JEAN Rony Jean-Charles pictured in 2018.

JEAN Rony Jean-Charles pictured in 2018.

By EARYEL BOWLEG

Tribune Staff Reporter

ebowleg@tribunemedia.net

JEAN Rony Jean-Charles’ legal trials symbolised hope for many residents of Haitian descent.

Some closely followed his case as it unfolded in 2017 and 2018.

When news of his death hit last week, they felt a sense of loss.

“People are getting killed in The Bahamas left and right, but his situation was a tragic one because he had some kind of significance in The Bahamas, whether he was a Bahamian citizen or not,” said Wilson Edounord, a 48-year-old who closely followed Jean-Charles’ case.

Mr Jean-Charles, a Bahamas-born child of Haitian parents, did not apply for citizenship when he was between the ages of 18 and 19 as he was entitled to do under Article seven of the Constitution.

Immigration officials apprehended him on September 18, 2017, and deported him to Haiti on November 24, 2017, citing his alleged failure to produce documents that confirmed his identity.

Jean-Charles was deported to Haiti in 2017 for failing to produce documents to confirm his identity.

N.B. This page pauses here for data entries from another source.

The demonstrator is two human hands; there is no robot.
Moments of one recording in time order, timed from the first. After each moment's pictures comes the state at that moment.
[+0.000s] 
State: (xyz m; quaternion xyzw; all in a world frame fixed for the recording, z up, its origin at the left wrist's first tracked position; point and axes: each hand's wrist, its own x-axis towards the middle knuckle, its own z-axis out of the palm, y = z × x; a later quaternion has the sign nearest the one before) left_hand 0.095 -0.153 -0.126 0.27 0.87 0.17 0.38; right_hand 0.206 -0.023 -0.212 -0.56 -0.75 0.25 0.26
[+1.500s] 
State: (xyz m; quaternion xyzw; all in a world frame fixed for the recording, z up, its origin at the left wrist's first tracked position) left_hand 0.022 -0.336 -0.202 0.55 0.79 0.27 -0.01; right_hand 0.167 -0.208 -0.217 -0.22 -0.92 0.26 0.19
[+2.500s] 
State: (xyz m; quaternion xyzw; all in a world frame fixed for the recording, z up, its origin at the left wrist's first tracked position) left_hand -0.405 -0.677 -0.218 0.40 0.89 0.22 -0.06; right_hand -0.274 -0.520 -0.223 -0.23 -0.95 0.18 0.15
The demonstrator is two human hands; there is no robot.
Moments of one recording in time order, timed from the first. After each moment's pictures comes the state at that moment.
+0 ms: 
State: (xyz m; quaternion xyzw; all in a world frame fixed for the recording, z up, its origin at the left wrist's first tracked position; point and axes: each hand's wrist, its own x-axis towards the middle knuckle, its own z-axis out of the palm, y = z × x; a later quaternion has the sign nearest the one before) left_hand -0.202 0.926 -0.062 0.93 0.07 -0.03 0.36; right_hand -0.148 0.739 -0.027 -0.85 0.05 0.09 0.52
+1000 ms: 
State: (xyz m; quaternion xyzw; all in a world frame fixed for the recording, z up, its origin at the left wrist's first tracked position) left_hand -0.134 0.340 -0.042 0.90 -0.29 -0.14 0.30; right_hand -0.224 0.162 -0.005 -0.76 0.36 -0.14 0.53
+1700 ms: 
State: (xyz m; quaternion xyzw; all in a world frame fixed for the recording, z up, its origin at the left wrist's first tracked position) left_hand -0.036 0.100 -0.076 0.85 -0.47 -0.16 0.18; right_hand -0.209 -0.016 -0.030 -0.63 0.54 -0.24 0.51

After a judge ordered his return at authorities’ expense, Jean-Charles returned in 2018.

Former Attorney General Carl Bethel said at the time that Jean-Charles’ case placed the government in a position uncovered by law or the constitution and exposed a significant and far-reaching legal challenge over the verification of birth certificates.

The Court of Appeal later overturned the Supreme Court’s ruling.

However, the Privy Council ruled in Jean-Charles’ favour last December. The appellate court remitted the matter to the Supreme Court to reconsider the application for constitutional relief. The case was still pending when Jean-Charles was killed. 

 Jean-Rony’s fight for constitutional relief ended last week when he was fatally stabbed during an argument in the Royal Palm Street area.

“When you were born in The Bahamas, the law didn’t say you had to leave the country. It just said you need some kind of status, but they were just dumping people,” said Mr Edounord. “Jean Rony came and brought light to that.”

Stephanie St Fleur, president of Human Rights Bahamas, recalled the legal matter’s toll on Jean-Charles.

“If we did not have the government bring him back, I think many countless others might have had that same fate,” she said. “You know, for someone who was born in The Bahamas and who don’t know Haiti as home and never went to Haiti, it was bad.

“That’s why I’m actually feeling his death right now because from him coming back from Haiti, he was never the same and then you know he had a lot of trauma he was dealing with. So I was just praying for God to actually help him find his way, but he was working and doing what he had to do to survive but I think from that incident he went through when he came back, maybe he wasn’t the same.”

Melon Gein, a Bahamian of Haitian descent, said much still needs to be improved for people born in The Bahamas to foreign parents.

“I know we’re supposed to apply before 18, but what happens to those when it’s hard to get a job, open a bank account? Nobody wants to hire you without the proper identification, without the proper documents. So all that plays a factor in you applying late because how you make money to apply when it’s really expensive?”